What the task asks ▸ Give the listing again exactly, skipping any pictures it holds.

Data provided ▸
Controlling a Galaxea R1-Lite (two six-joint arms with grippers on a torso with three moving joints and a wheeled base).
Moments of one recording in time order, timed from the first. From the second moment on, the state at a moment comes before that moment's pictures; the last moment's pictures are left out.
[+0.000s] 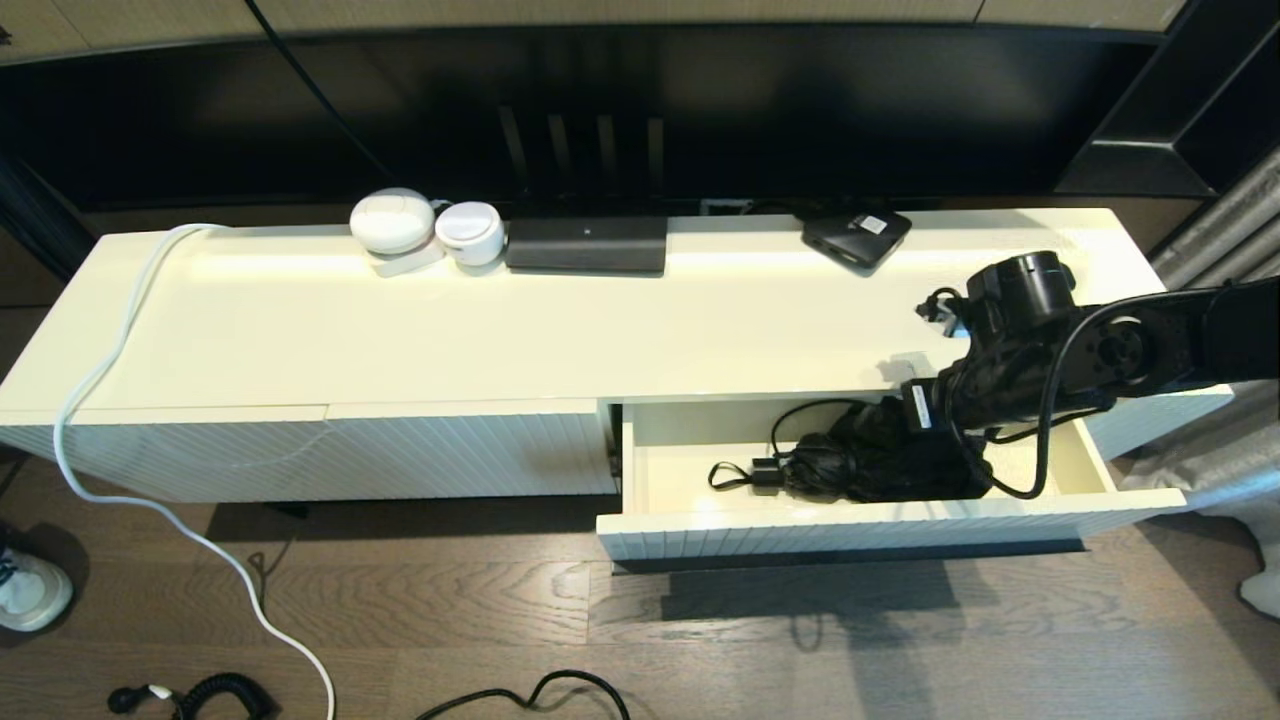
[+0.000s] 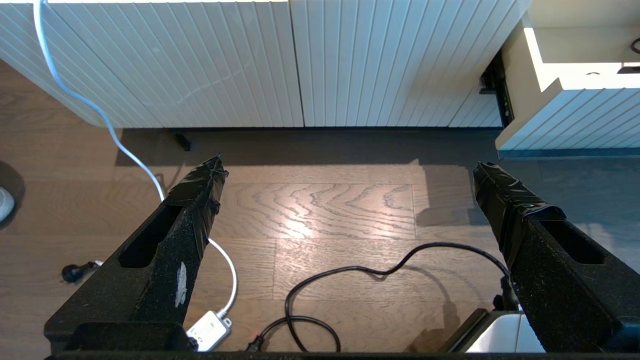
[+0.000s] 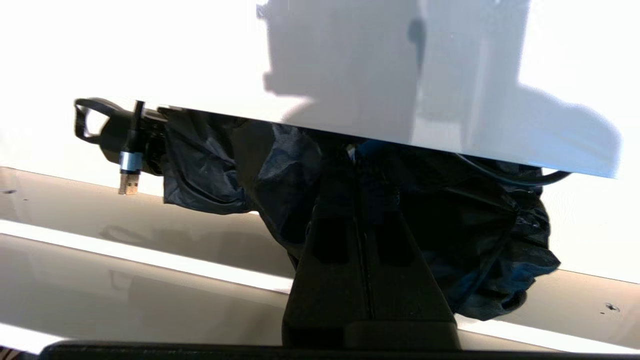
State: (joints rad) left arm 0.00 0.00 0.00 0.00 0.01 -0.02; right arm 0.14 2.01 -1.45 0.17 0.07 0.06
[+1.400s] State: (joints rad) left arm 0.00 0.00 0.00 0.00 0.01 -0.01; right arm 0.23 1.44 -0.82 0.30 0.12 -0.12
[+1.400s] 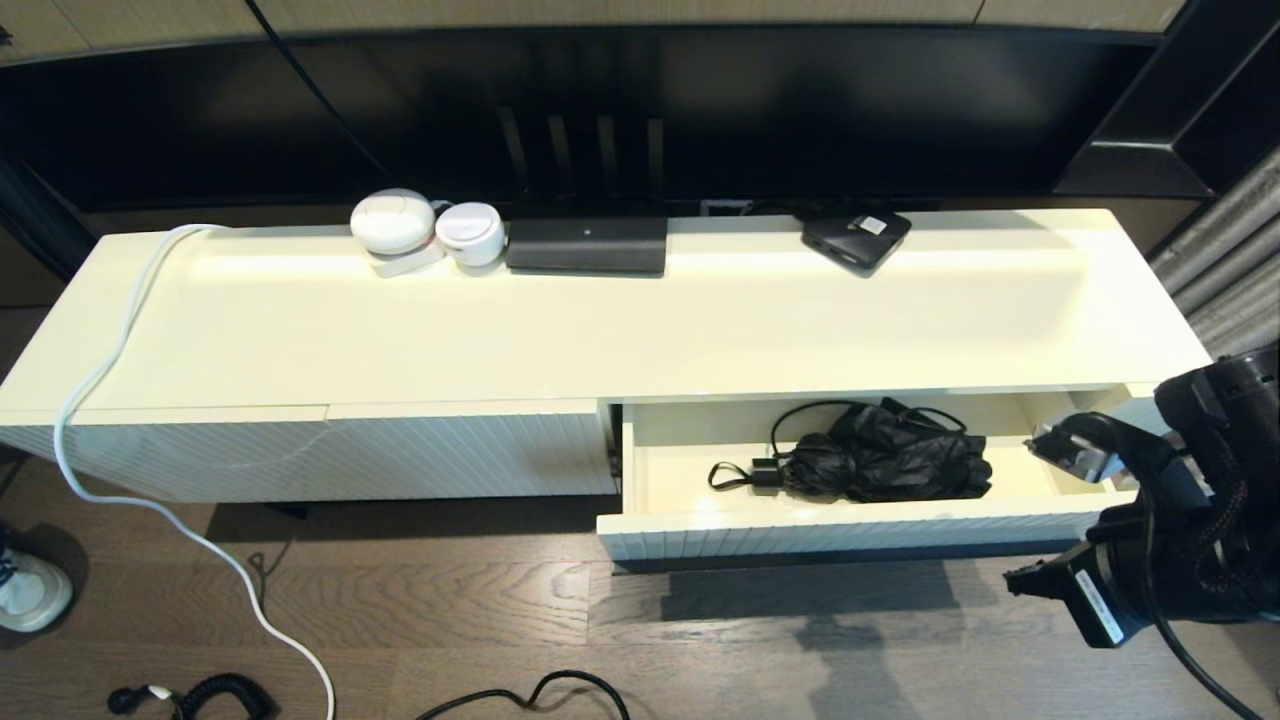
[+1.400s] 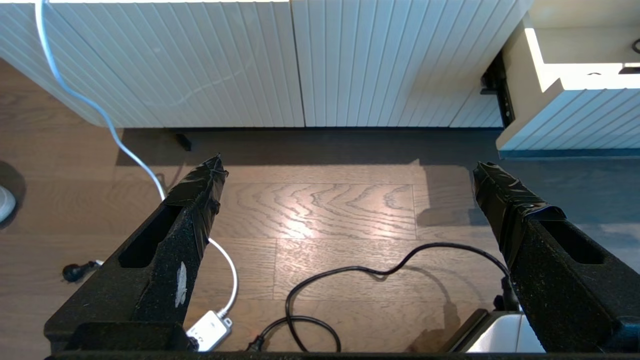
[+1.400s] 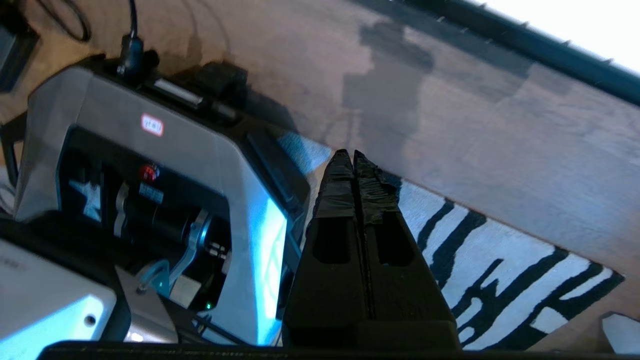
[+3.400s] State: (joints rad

Completed exercise ▸
Controlling a Galaxea R1-Lite (two six-joint arms with grippers on a torso with three moving joints and a wheeled base).
Moments of one recording in time order, timed from the first. From the second moment on, the state at a moment comes before that moment's pictures; the last moment's pictures are left out.
[+0.000s] 
[+0.000s] 
[+0.000s] 
State: (joints rad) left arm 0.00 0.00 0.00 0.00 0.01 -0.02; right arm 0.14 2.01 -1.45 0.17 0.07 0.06
[+1.400s] State: (joints rad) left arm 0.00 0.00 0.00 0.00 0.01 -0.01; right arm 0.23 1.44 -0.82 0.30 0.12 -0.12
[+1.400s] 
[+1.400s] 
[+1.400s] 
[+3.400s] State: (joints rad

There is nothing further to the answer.